DATA SEGMENT:
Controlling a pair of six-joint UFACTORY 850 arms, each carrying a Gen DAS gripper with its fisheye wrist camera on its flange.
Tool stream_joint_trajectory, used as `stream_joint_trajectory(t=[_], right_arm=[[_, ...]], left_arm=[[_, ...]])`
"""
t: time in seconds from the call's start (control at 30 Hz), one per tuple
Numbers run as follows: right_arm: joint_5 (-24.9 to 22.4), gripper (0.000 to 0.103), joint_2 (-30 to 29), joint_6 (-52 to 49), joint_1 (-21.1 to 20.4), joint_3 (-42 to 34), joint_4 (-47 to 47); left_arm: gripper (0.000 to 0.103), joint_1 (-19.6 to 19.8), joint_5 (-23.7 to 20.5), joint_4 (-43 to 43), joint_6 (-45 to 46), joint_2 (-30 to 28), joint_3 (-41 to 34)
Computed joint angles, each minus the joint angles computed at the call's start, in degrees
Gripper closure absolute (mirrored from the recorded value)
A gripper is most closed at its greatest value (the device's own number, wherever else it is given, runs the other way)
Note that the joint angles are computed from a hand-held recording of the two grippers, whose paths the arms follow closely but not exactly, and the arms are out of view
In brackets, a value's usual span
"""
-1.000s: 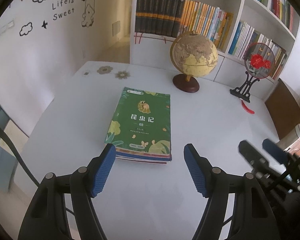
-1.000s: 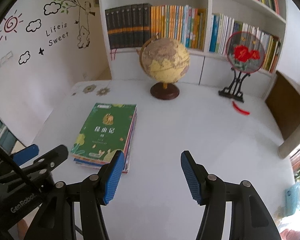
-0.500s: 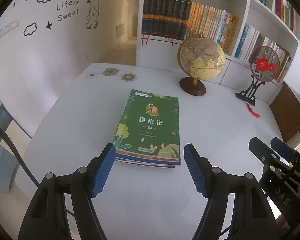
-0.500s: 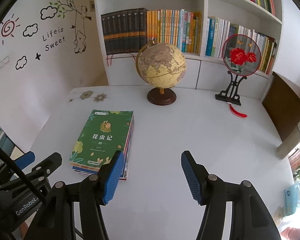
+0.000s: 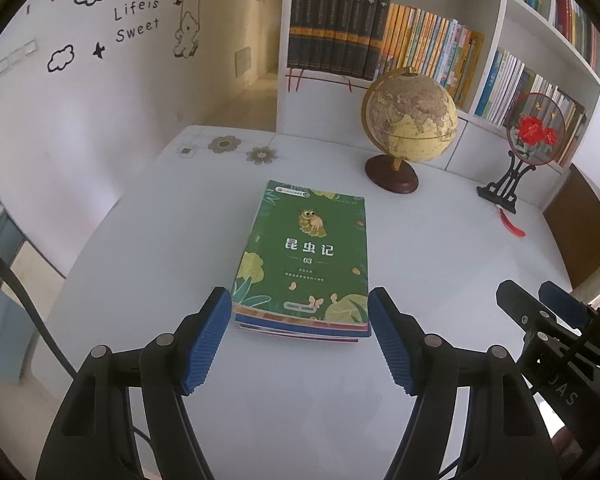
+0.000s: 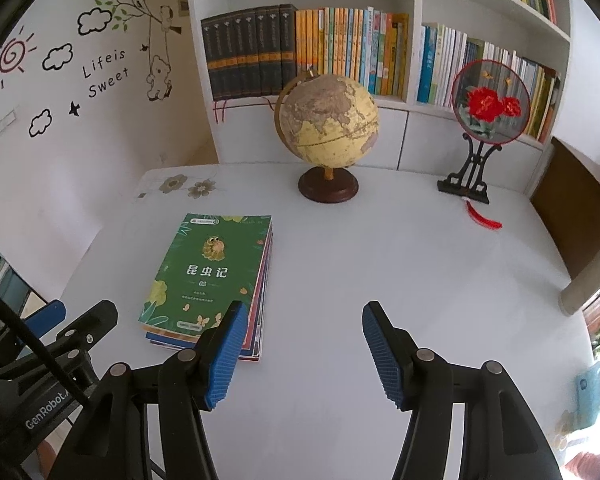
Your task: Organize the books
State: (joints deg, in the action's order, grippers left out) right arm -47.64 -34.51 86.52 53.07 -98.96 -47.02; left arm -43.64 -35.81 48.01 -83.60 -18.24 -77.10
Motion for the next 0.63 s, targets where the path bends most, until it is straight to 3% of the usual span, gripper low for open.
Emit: stream_joint_trajectory(t=[0.4, 0.53, 0.63], right_arm=[[0.15, 0.045, -0.32, -0.14, -0.63, -0.13, 0.78], [0.21, 0.045, -0.66, -0.73, -0.81, -0.51, 1.56], [0.37, 0.045, -0.81, -0.47, -0.87, -0.46, 1.92]], left_arm=[[0.034, 0.19, 0.09, -0.21, 1.66, -1.4, -1.49], [0.034, -0.24, -3.12, 2.9, 0.27, -2.5, -2.29], [0.034, 0.23, -2.77, 1.76, 1.3, -2.59, -2.35]])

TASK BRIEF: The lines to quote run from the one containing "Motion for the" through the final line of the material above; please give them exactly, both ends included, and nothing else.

EXERCISE RESPONSE:
Motion for the next 0.63 s, targets where the path bends most, until it is straight to 3% of the usual span, gripper low for open.
Emit: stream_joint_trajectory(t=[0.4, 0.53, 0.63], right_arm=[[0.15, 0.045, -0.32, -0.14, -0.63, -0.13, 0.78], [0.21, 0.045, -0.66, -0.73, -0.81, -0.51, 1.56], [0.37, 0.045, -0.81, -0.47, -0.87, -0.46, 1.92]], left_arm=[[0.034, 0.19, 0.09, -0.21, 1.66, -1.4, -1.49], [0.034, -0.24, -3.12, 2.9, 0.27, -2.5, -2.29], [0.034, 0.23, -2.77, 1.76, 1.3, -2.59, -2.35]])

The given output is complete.